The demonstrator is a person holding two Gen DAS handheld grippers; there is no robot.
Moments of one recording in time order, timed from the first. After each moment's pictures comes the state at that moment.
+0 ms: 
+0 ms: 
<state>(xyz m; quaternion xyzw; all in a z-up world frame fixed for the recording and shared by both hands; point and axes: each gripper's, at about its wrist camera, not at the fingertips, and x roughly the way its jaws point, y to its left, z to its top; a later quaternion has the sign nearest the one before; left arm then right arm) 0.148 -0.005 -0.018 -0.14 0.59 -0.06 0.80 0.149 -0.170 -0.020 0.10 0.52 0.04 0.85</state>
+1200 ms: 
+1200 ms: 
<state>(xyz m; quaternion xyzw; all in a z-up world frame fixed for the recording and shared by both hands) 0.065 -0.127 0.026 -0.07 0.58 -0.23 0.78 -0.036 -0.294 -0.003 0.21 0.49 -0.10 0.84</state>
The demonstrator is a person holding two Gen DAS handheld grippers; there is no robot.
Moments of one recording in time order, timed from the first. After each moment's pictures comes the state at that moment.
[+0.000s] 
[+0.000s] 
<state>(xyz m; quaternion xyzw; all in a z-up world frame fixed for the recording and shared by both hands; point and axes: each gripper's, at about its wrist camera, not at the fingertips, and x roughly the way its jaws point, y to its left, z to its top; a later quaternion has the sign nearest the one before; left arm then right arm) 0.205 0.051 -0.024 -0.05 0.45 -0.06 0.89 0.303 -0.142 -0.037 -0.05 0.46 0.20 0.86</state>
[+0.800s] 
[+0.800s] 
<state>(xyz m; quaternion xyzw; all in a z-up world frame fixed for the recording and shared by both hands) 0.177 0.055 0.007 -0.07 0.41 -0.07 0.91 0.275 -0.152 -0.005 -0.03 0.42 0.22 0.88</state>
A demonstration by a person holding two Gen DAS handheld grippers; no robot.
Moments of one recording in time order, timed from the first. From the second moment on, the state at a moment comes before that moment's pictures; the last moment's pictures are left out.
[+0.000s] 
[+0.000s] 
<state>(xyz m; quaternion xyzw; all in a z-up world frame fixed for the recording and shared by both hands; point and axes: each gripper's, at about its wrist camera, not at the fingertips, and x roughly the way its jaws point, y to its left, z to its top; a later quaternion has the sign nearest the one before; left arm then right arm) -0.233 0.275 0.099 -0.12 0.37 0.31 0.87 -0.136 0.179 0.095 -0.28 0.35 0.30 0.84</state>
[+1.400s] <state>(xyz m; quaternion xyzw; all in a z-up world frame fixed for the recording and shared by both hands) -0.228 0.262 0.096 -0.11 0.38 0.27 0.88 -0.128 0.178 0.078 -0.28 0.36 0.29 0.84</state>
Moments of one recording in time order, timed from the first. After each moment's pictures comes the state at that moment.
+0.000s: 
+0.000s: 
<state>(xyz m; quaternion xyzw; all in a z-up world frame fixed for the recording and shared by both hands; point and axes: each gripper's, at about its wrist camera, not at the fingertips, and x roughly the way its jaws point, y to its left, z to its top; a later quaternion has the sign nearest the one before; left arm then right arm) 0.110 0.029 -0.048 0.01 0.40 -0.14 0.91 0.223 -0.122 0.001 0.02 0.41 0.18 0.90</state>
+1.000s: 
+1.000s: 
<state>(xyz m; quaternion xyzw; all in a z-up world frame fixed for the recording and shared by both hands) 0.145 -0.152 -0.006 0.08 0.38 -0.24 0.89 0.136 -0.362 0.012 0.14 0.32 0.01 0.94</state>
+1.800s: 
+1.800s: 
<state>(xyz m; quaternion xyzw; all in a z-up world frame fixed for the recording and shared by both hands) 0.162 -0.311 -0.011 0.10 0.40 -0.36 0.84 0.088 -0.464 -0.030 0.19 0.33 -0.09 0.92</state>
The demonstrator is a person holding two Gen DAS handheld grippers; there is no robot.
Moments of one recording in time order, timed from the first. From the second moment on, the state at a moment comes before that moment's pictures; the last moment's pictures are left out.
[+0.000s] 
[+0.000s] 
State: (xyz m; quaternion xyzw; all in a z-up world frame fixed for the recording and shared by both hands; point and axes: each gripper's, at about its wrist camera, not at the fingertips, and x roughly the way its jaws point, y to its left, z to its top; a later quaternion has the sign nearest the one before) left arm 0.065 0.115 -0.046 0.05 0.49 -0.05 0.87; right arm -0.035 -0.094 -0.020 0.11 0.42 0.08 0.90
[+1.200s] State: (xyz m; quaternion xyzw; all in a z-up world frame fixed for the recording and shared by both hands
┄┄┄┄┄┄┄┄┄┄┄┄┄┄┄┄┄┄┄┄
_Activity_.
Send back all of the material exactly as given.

_Response_.
The demonstrator is a person holding two Gen DAS handheld grippers; there is no robot.
Moments of one recording in time order, timed from the first. After each moment's pictures comes the state at that moment.
+0 ms: 
+0 ms: 
<state>(xyz m; quaternion xyzw; all in a z-up world frame fixed for the recording and shared by both hands; point and axes: each gripper's, at about its wrist camera, not at the fingertips, and x roughly the way its jaws point, y to its left, z to its top; a later quaternion has the sign nearest the one before; left arm then right arm) 0.148 -0.005 -0.018 -0.14 0.59 -0.06 0.80 0.149 -0.170 -0.020 0.10 0.52 0.04 0.85</state>
+1200 ms: 
+1200 ms: 
<state>(xyz m; quaternion xyzw; all in a z-up world frame fixed for the recording and shared by both hands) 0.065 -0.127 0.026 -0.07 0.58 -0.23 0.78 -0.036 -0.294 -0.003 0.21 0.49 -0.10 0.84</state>
The demonstrator is a person holding two Gen DAS handheld grippers; there is no robot.
Moments of one recording in time order, timed from the first. After each moment's pictures comes the state at that moment.
[+0.000s] 
[+0.000s] 
<state>(xyz m; quaternion xyzw; all in a z-up world frame fixed for the recording and shared by both hands; point and axes: each gripper's, at about its wrist camera, not at the fingertips, and x roughly the way its jaws point, y to its left, z to its top; a later quaternion has the sign nearest the one before; left arm then right arm) 0.205 0.051 -0.024 -0.05 0.45 -0.06 0.89 0.303 -0.142 -0.037 -0.05 0.46 0.20 0.86</state>
[+0.800s] 
[+0.800s] 
<state>(xyz m; quaternion xyzw; all in a z-up world frame fixed for the recording and shared by both hands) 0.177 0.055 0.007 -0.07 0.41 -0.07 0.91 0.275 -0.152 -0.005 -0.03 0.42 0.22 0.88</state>
A demonstration by a person holding two Gen DAS handheld grippers; no robot.
Moments of one recording in time order, timed from the first. From the second moment on, the state at a moment comes before that moment's pictures; the last moment's pictures are left out.
[+0.000s] 
[+0.000s] 
<state>(xyz m; quaternion xyzw; all in a z-up world frame fixed for the recording and shared by both hands; point and axes: each gripper's, at about its wrist camera, not at the fingertips, and x roughly the way its jaws point, y to its left, z to its top; a later quaternion has the sign nearest the one before; left arm then right arm) -0.233 0.275 0.099 -0.12 0.37 0.31 0.87 -0.136 0.179 0.095 -0.28 0.35 0.30 0.84</state>
[+1.400s] <state>(xyz m; quaternion xyzw; all in a z-up world frame fixed for the recording and shared by both hands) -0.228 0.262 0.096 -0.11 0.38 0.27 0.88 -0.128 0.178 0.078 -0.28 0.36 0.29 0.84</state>
Moments of one recording in time order, timed from the first. After each moment's pictures comes the state at that moment.
+0.000s: 
+0.000s: 
<state>(xyz m; quaternion xyzw; all in a z-up world frame fixed for the recording and shared by both hands; point and axes: each gripper's, at about its wrist camera, not at the fingertips, and x roughly the way its jaws point, y to its left, z to its top; a later quaternion has the sign nearest the one before; left arm then right arm) 0.110 0.029 -0.048 0.01 0.40 -0.14 0.91 0.223 -0.122 0.001 0.02 0.41 0.18 0.90</state>
+1.000s: 
+1.000s: 
<state>(xyz m; quaternion xyzw; all in a z-up world frame fixed for the recording and shared by both hands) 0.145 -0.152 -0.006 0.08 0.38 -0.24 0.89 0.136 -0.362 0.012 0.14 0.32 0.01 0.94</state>
+1.800s: 
+1.800s: 
<state>(xyz m; quaternion xyzw; all in a z-up world frame fixed for the recording and shared by both hands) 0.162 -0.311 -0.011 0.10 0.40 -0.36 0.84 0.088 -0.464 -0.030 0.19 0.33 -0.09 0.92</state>
The demonstrator is a person holding two Gen DAS handheld grippers; there is no robot.
Moments of one recording in time order, timed from the first. From the second moment on, the state at a moment comes before that moment's pictures; the last moment's pictures are left out.
[+0.000s] 
[+0.000s] 
State: (xyz m; quaternion xyzw; all in a z-up world frame fixed for the recording and shared by both hands; point and axes: each gripper's, at about its wrist camera, not at the fingertips, and x roughly the way its jaws point, y to its left, z to its top; a later quaternion has the sign nearest the one before) left arm 0.065 0.115 -0.046 0.05 0.49 -0.05 0.87; right arm -0.035 -0.094 -0.020 0.11 0.42 0.08 0.90
[+1.200s] State: (xyz m; quaternion xyzw; all in a z-up world frame fixed for the recording and shared by both hands

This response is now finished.